Work to be completed
Everything in the listing below needs to be returned word for word.

Task inputs

====

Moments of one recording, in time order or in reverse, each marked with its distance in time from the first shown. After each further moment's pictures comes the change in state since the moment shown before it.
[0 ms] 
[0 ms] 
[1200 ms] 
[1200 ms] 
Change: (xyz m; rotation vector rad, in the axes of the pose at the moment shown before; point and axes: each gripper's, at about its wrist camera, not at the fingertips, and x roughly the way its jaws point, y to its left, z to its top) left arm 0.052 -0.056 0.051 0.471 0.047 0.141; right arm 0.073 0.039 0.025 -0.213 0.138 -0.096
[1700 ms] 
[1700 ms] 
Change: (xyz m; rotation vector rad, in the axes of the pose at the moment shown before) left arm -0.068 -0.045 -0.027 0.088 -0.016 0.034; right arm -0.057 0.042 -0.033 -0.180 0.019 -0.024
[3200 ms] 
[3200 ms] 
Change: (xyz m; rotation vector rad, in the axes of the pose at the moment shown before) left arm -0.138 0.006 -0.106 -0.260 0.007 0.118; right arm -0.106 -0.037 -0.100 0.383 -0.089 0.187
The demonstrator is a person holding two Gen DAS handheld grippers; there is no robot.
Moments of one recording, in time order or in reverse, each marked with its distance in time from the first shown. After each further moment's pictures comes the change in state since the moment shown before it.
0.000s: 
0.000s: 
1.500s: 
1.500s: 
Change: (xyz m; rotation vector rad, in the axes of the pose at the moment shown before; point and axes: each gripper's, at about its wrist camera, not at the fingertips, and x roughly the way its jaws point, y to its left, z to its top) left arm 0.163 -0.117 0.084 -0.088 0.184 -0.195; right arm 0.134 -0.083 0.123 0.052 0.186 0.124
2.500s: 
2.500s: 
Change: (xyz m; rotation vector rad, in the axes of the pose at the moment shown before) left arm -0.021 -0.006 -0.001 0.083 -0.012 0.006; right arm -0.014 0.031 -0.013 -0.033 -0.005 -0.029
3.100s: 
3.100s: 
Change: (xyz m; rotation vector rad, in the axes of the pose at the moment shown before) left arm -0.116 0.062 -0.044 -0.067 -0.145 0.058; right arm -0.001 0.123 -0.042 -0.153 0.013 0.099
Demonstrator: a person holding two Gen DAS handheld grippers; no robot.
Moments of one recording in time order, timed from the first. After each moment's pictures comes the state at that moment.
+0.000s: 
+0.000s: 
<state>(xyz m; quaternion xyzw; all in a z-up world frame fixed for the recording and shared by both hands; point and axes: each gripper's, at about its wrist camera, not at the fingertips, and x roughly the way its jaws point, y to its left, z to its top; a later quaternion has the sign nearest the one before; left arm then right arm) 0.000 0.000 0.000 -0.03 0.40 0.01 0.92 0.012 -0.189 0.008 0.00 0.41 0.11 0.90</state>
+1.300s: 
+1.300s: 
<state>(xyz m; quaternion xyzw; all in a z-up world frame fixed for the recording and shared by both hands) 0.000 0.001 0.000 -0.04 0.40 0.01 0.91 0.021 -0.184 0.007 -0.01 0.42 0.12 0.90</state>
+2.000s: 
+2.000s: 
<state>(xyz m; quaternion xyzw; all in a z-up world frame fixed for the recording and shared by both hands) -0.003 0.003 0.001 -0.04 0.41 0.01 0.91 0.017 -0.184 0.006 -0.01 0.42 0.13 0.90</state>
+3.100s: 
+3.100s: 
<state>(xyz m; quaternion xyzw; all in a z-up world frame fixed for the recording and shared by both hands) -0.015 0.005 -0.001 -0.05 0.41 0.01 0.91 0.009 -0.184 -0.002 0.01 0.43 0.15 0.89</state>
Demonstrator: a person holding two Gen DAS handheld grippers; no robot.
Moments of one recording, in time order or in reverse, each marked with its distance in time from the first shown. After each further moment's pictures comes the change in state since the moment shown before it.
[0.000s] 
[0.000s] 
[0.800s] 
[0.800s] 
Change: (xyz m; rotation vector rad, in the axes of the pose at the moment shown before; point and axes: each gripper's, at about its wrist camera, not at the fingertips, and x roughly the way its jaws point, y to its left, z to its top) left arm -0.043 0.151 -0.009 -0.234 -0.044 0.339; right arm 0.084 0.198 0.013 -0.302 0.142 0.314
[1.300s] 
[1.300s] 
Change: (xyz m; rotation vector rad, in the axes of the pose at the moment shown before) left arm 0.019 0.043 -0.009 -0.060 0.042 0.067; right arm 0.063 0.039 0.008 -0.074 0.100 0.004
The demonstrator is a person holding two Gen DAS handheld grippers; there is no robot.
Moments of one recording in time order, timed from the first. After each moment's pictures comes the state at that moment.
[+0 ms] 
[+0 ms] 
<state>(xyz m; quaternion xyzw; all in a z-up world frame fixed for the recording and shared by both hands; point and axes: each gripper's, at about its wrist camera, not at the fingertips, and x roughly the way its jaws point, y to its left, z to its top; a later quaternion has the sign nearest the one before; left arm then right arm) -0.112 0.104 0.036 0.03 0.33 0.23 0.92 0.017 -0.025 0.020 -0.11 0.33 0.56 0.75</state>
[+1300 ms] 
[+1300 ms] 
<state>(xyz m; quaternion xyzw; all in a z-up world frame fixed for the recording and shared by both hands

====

Written response
Moments of one recording, in time order or in reverse, each marked with its distance in time from the first shown. After each further moment's pictures comes the change in state since the moment shown before it.
[0 ms] 
[0 ms] 
[1200 ms] 
[1200 ms] 
Change: (xyz m; rotation vector rad, in the axes of the pose at the moment shown before; point and axes: each gripper's, at about its wrist camera, not at the fingertips, and x roughly the way its jaws point, y to its left, z to its top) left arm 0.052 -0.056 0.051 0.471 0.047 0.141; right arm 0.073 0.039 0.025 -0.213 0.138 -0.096
[1700 ms] 
[1700 ms] 
Change: (xyz m; rotation vector rad, in the axes of the pose at the moment shown before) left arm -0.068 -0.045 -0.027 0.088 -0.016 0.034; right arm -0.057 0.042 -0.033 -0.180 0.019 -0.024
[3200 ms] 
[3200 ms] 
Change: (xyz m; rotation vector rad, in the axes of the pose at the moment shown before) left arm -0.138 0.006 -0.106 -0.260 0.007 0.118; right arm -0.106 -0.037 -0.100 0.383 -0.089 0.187
The demonstrator is a person holding two Gen DAS handheld grippers; there is no robot.
Moments of one recording, in time order or in reverse, each marked with its distance in time from the first shown. After each further moment's pictures comes the change in state since the moment shown before it.
0.000s: 
0.000s: 
1.500s: 
1.500s: 
Change: (xyz m; rotation vector rad, in the axes of the pose at the moment shown before; point and axes: each gripper's, at about its wrist camera, not at the fingertips, and x roughly the way its jaws point, y to its left, z to its top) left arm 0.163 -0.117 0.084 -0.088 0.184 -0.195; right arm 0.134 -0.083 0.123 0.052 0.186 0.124
2.500s: 
2.500s: 
Change: (xyz m; rotation vector rad, in the axes of the pose at the moment shown before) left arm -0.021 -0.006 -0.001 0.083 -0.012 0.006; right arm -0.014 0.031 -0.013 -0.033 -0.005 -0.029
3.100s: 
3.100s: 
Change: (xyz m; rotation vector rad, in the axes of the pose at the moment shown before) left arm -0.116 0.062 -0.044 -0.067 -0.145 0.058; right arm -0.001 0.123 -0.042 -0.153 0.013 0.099
Demonstrator: a person holding two Gen DAS handheld grippers; no robot.
Moments of one recording in time order, timed from the first. After each moment's pictures comes the state at that moment.
+0.000s: 
+0.000s: 
<state>(xyz m; quaternion xyzw; all in a z-up world frame fixed for the recording and shared by both hands; point and axes: each gripper's, at about its wrist camera, not at the fingertips, and x roughly the way its jaws point, y to its left, z to its top; a later quaternion has the sign nearest the one before; left arm then right arm) 0.000 0.000 0.000 -0.03 0.40 0.01 0.92 0.012 -0.189 0.008 0.00 0.41 0.11 0.90</state>
+1.300s: 
+1.300s: 
<state>(xyz m; quaternion xyzw; all in a z-up world frame fixed for the recording and shared by both hands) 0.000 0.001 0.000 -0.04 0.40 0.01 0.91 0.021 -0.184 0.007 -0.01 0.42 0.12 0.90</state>
+2.000s: 
+2.000s: 
<state>(xyz m; quaternion xyzw; all in a z-up world frame fixed for the recording and shared by both hands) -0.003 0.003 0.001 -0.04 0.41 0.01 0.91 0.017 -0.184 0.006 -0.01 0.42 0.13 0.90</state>
+3.100s: 
+3.100s: 
<state>(xyz m; quaternion xyzw; all in a z-up world frame fixed for the recording and shared by both hands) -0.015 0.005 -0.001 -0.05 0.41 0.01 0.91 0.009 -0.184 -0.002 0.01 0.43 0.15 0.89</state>
Demonstrator: a person holding two Gen DAS handheld grippers; no robot.
Moments of one recording, in time order or in reverse, each marked with its distance in time from the first shown. After each further moment's pictures comes the change in state since the moment shown before it.
[0.000s] 
[0.000s] 
[0.800s] 
[0.800s] 
Change: (xyz m; rotation vector rad, in the axes of the pose at the moment shown before; point and axes: each gripper's, at about its wrist camera, not at the fingertips, and x roughly the way its jaws point, y to its left, z to its top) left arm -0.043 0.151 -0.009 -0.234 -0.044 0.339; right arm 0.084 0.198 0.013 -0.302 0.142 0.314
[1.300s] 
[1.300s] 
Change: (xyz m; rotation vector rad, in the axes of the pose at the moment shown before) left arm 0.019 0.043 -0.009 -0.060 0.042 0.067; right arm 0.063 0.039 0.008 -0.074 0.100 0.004
The demonstrator is a person holding two Gen DAS handheld grippers; there is no robot.
Moments of one recording in time order, timed from the first. After each moment's pictures comes the state at that moment.
[+0 ms] 
[+0 ms] 
<state>(xyz m; quaternion xyzw; all in a z-up world frame fixed for the recording and shared by both hands; point and axes: each gripper's, at about its wrist camera, not at the fingertips, and x roughly the way its jaws point, y to its left, z to its top; a later quaternion has the sign nearest the one before; left arm then right arm) -0.112 0.104 0.036 0.03 0.33 0.23 0.92 0.017 -0.025 0.020 -0.11 0.33 0.56 0.75</state>
[+1300 ms] 
[+1300 ms] 
<state>(xyz m; quaternion xyzw; all in a z-up world frame fixed for the recording and shared by both hands

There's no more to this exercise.